# Baseline - Using Keyword Search

Download dataset from HuggingFace

In [1]:
from datasets import load_dataset

dataset = load_dataset("Jaymax/FDA_Pharmaceuticals_FAQ", split="train")

  from .autonotebook import tqdm as notebook_tqdm


In [2]:
dataset

Dataset({
    features: ['Question', 'Answer'],
    num_rows: 1433
})

## ElasticSearch Database

First, we initialize the ElasticSearch database

In [3]:
from elasticsearch import Elasticsearch

es_client = Elasticsearch("http://localhost:9200")

In [4]:
settings = {"number_of_shards": 1, "number_of_replicas": 0}

mappings = {
    "dynamic": "true",
    "numeric_detection": "true",
    "_source": {"enabled": "true"},
    "properties": {
        "answer": {"type": "text"},
        "question": {
            "type": "text",
        },
    },
}

index_name = "pharma"
if es_client.indices.exists(index=index_name):
    es_client.indices.delete(index=index_name)
es_client.indices.create(index=index_name, settings=settings, mappings=mappings)

ObjectApiResponse({'acknowledged': True, 'shards_acknowledged': True, 'index': 'pharma'})

Then, we ingest the dataset to the ElasticSearch Database

In [5]:
from tqdm.auto import tqdm

for doc in tqdm(dataset):
    es_client.index(index=index_name, document=doc)

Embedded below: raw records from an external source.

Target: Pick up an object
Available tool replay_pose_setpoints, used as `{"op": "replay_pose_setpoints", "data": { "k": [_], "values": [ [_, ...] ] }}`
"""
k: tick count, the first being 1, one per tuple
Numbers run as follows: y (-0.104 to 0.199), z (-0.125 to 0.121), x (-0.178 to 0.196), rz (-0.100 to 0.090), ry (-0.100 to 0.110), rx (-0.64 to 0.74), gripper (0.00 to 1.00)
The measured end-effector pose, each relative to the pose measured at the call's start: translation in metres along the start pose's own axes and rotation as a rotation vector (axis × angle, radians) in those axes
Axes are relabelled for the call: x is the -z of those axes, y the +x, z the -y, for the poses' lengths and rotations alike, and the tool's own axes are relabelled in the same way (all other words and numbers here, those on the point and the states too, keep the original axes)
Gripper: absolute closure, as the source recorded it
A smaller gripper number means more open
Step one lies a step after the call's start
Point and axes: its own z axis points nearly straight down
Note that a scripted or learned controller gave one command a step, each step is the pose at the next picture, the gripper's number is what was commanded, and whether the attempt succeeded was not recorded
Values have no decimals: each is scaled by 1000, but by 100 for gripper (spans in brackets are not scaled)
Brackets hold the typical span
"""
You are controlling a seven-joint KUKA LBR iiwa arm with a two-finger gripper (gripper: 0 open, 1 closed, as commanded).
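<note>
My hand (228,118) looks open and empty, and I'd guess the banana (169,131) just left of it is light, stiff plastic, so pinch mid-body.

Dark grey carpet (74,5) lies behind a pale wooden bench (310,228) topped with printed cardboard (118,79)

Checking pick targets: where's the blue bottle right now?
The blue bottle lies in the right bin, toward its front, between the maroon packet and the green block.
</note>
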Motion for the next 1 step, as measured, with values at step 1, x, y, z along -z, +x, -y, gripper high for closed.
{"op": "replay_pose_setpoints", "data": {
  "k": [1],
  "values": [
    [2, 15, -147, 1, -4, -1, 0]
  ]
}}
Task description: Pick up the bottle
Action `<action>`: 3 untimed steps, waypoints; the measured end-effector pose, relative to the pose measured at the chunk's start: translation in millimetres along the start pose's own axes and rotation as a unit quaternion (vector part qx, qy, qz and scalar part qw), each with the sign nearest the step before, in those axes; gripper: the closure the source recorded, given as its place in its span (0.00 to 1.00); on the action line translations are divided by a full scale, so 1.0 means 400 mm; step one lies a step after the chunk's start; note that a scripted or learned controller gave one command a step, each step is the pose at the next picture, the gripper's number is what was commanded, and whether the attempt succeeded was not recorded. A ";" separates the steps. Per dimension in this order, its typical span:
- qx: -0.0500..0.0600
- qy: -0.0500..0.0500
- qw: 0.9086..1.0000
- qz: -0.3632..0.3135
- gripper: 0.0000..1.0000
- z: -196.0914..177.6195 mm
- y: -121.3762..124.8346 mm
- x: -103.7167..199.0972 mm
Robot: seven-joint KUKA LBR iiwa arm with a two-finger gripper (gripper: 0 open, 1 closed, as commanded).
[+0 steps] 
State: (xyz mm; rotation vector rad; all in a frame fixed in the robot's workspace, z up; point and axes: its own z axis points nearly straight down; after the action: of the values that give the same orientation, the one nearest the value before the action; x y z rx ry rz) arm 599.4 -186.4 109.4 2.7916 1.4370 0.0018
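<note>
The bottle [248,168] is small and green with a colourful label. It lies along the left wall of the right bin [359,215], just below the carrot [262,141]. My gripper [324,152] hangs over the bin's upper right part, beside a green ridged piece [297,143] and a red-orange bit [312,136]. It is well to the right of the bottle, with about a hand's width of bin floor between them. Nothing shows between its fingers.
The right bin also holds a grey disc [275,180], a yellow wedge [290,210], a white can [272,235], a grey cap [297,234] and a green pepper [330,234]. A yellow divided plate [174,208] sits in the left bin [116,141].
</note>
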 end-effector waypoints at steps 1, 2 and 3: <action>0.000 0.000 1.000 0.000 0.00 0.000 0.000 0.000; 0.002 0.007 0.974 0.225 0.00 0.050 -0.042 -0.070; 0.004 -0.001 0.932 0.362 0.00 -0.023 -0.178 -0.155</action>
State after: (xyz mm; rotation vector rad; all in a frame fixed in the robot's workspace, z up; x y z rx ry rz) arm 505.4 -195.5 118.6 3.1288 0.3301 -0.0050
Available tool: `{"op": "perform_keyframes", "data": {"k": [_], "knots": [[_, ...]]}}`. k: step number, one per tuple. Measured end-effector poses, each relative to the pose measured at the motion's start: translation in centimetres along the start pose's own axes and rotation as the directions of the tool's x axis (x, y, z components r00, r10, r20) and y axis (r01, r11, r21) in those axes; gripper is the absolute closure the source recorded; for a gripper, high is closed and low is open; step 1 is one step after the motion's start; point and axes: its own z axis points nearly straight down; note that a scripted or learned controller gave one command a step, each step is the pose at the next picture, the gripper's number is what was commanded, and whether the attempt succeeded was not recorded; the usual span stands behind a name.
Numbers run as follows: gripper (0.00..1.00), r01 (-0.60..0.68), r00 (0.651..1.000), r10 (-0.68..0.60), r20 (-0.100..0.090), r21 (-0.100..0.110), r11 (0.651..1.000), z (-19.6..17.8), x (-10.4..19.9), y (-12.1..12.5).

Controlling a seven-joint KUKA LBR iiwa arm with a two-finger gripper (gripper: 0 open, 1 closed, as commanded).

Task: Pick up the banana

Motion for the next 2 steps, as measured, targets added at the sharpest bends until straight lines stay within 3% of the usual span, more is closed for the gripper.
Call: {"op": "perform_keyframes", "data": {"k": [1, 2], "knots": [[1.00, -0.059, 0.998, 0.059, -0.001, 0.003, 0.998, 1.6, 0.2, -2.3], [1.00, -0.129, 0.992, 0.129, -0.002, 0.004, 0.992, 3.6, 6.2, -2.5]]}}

100%|██████████| 1433/1433 [00:32<00:00, 43.60it/s]


## Perform Search

In our `utils.py` file, we have created helper functions that
- perform search over the elasticsearch database
- build a prompt for our LLM that takes in the relevant documents from the search results
- invoke the LLM to generate the result

In [6]:
from utils import wrap, rag

query = "What is the goal for IVD studies?"
answer = rag(query, es_client, index_name)
print(wrap(answer))

The goals for IVD studies are the same as the goals for other device
studies. The goals are to:

* Produce valid scientific evidence demonstrating reasonable assurance
of the safety and effectiveness of the product.
* Protect the rights and welfare of study subjects.


In [7]:
dataset_test = load_dataset("Jaymax/FDA_Pharmaceuticals_FAQ", split="test")

In [8]:
dataset_test[0]

{'Question': 'As described in Assessing User Fees Under the Generic Drug User Fee Amendments of 2022 , Do DMF holders need to wait for a new ANDA applicant to request a letter of authorization before the DMF is assessed to be available for reference?',
 'Answer': 'No. DMF holders can pay the fee before a letter of authorization is requested. The DMF will then undergo an initial completeness assessment, using factors articulated in the final guidance _Completeness Assessments for Type II Active Pharmaceutical Ingredient Drug Master Files Under the Generic Drug User Fee Amendments_. If the DMF passes the initial completeness assessment, FDA will identify the DMF on the Type II Drug Master Files - Available for Reference List.'}

In [9]:
query = dataset_test[0]['Question']
answer = rag(query, es_client, index_name)
print('Generated Answer')
print('-'*8)
print(wrap(answer))
print('*'*8)

print('Ground Truth')
print('-'*8)
print(wrap(dataset_test[0]['Answer']))


Generated Answer
--------
No, the context does not explicitly state that DMF holders need to
wait for a new ANDA applicant to request a letter of authorization
before the DMF is assessed to be available for reference. However, it
does state that the DMF fee is incurred the first time a generic drug
submission references that DMF by an initial letter of authorization
on or after October 1, 2012.
********
Ground Truth
--------
No. DMF holders can pay the fee before a letter of authorization is
requested. The DMF will then undergo an initial completeness
assessment, using factors articulated in the final guidance
_Completeness Assessments for Type II Active Pharmaceutical Ingredient
Drug Master Files Under the Generic Drug User Fee Amendments_. If the
DMF passes the initial completeness assessment, FDA will identify the
DMF on the Type II Drug Master Files - Available for Reference List.